ACTIVITY => Repeat the data as given. Images do not go in the copy.

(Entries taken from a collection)

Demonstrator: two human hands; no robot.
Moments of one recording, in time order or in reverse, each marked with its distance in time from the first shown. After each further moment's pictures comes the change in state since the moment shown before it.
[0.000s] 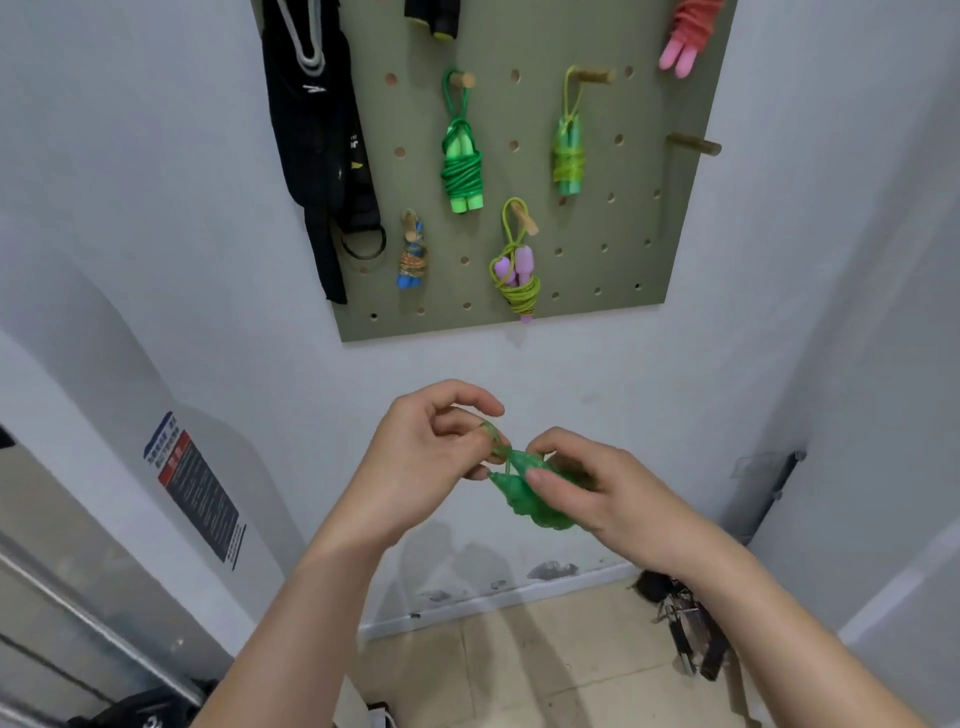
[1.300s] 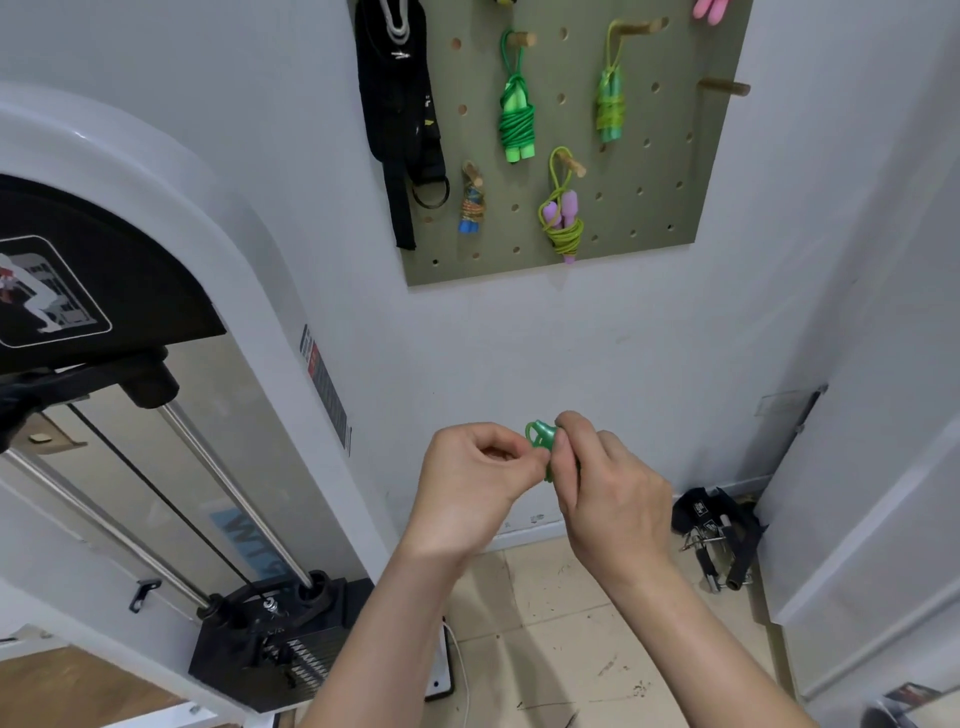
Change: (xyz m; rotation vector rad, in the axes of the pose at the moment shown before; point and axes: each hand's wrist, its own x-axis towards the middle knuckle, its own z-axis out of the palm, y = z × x) left_hand -0.154 -0.014 -0.022 -0.021 0.137 -0.173; right_hand -0.081 -0.032 0.153 -0.654 0.852 -0.131
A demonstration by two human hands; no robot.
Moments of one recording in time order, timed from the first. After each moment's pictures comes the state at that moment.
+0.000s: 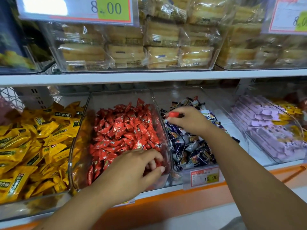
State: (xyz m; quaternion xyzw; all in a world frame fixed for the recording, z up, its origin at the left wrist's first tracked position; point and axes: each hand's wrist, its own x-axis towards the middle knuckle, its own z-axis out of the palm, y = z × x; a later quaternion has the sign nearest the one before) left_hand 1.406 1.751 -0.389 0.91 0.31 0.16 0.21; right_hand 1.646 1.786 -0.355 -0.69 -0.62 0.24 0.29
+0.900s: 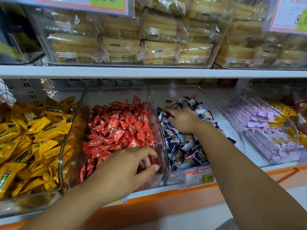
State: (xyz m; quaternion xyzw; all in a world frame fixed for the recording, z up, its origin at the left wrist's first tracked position) left_hand 1.407 1.750 -0.385 0.90 0.33 0.15 0.24; right_hand 1.659 1.820 -0.374 -0.75 -0.66 0.08 0.00
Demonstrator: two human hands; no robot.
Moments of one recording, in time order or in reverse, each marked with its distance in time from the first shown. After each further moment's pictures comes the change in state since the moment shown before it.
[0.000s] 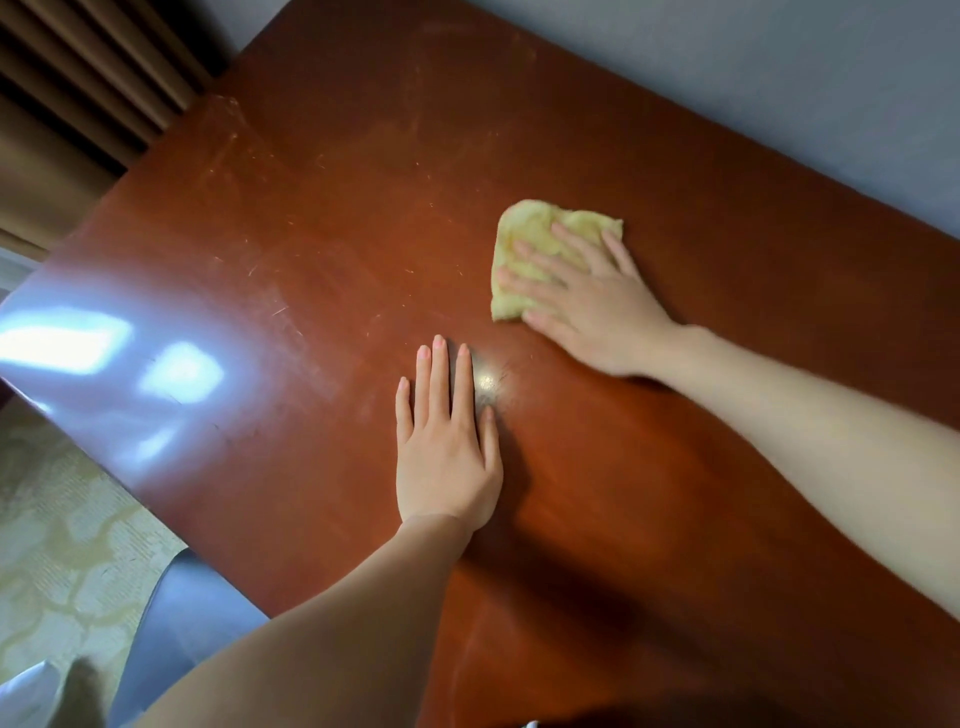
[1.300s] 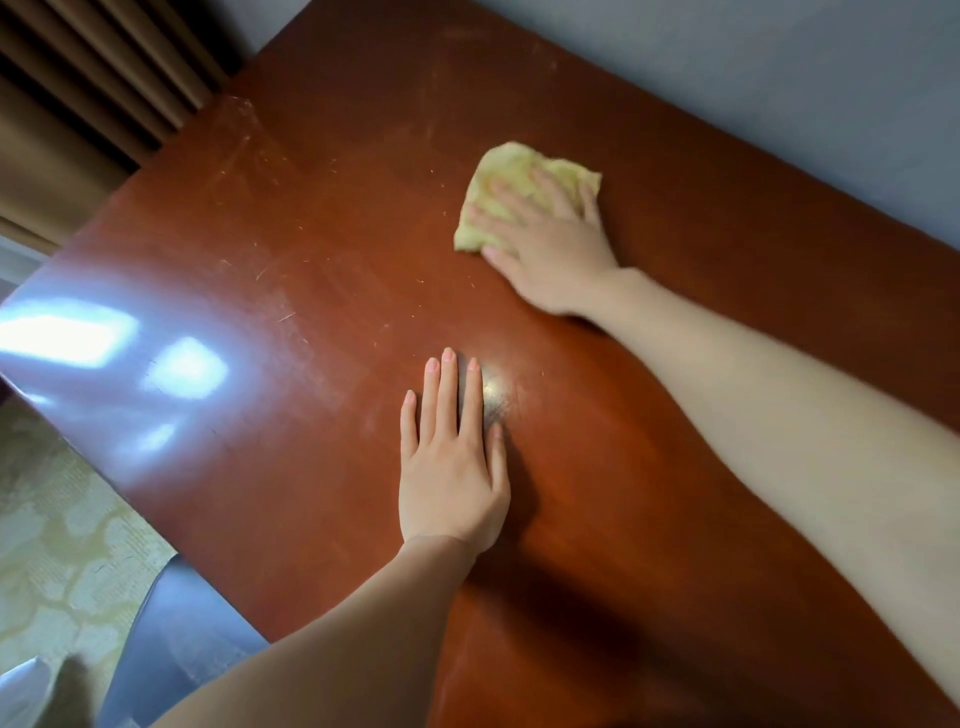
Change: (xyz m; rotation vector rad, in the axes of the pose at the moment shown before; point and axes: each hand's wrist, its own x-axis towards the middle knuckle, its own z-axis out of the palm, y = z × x) left_hand -0.001 -0.001 -0.001 0.008 -0.007 -0.004; right_hand 0.082 -0.014 -0.015 0.041 0.026 0.113
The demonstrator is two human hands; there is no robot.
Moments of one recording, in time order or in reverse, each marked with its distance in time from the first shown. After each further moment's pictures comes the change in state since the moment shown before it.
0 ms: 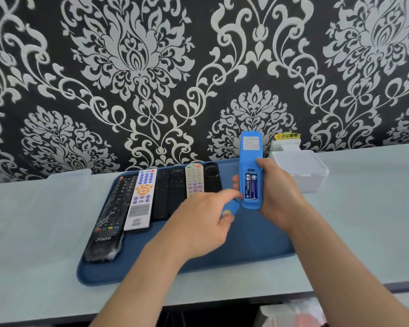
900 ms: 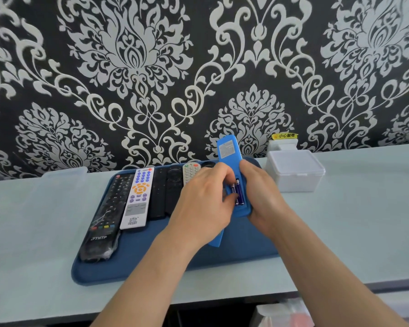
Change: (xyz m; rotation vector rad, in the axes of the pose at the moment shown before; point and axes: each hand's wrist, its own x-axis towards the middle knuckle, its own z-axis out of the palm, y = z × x) left_hand 0.012 0.009 0.007 -0.038 0.388 -0.007; right_hand -0.008 0.019 0.020 -0.173 -0.074 -0.138
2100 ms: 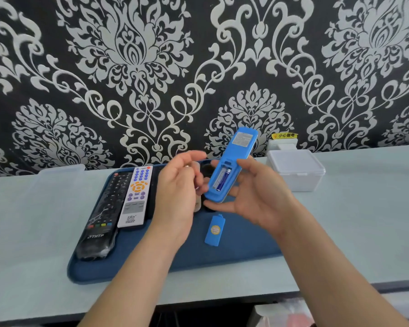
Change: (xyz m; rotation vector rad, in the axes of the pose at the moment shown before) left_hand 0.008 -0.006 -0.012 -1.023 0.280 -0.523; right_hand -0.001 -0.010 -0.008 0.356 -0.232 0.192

SOLUTION TO THE EXERCISE =>
Demonstrator: two human hands; no robot.
Moments of one recording, in time order or in reverse, each marked with its distance in time from the first shown. After each further moment's pictures comes the change in state since the moment shown before it.
[0.000s] 
[1.300s] 
Change: (xyz m; rotation vector rad, in the axes of the pose at the moment shown before; point and axes: each hand's wrist, its own x-axis towards the middle knuckle, its own z-axis out of the palm, y = z × x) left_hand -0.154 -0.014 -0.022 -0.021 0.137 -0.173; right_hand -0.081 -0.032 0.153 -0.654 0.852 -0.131
A demonstration by two human hands; no robot.
Moments of one recording in time order, timed from the first. After each moment's pictures comes the state at that moment.
+0.000s: 
State: (xyz m; quaternion xyzw; all in a world frame fixed for the recording, z up, its origin at the left wrist's first tracked position; point and axes: each hand's wrist, its own x-axis towards the middle knuckle, its own z-axis out of the palm, y = z × x; a later quaternion has the sign nearest the one before) left_hand 1.406 1.751 -0.389 0.91 0.31 0.16 0.21; right_hand 1.646 1.786 -0.355 -0.69 -0.62 0.24 0.29
+0.900s: 
State: (xyz m; quaternion xyzw; all in a world frame fixed for the recording, z up, its origin at the left wrist's first tracked position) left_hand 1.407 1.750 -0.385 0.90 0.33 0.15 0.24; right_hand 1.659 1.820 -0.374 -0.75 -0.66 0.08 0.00
Demonstrator: two human hands; no robot.
Moments of one recording, in time order or in reverse, each marked with its distance in time from the first shown. After each further moment's pictures comes the change in state since the moment shown before it.
[0.000s] 
[1.300s] 
Change: (xyz m; rotation vector rad, in the axes of the pose at the moment shown before; point and axes: each hand's wrist, its own x-axis towards the middle knuckle, its own z-axis out of the palm, y = z × x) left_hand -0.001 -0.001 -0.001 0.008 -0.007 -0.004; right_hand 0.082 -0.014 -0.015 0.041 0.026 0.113
The demonstrator is two human hands; there is no robot.
Moments of one recording, in time order or in reverse, each marked with its distance in time from the first shown. After each further moment's pictures comes the change in state since the moment shown before it.
0 ms: 
900 ms: 
Change: (xyz m; rotation vector rad, in the axes of the pose at the moment shown before; point and axes: each hand's wrist, its own x-axis towards the middle knuckle, its own z-axis out of the palm, y = z × x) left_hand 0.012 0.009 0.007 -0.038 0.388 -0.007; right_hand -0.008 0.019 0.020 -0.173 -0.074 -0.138
2100 ms: 
Change: (xyz m; rotation vector rad, in the axes of the pose at the moment shown before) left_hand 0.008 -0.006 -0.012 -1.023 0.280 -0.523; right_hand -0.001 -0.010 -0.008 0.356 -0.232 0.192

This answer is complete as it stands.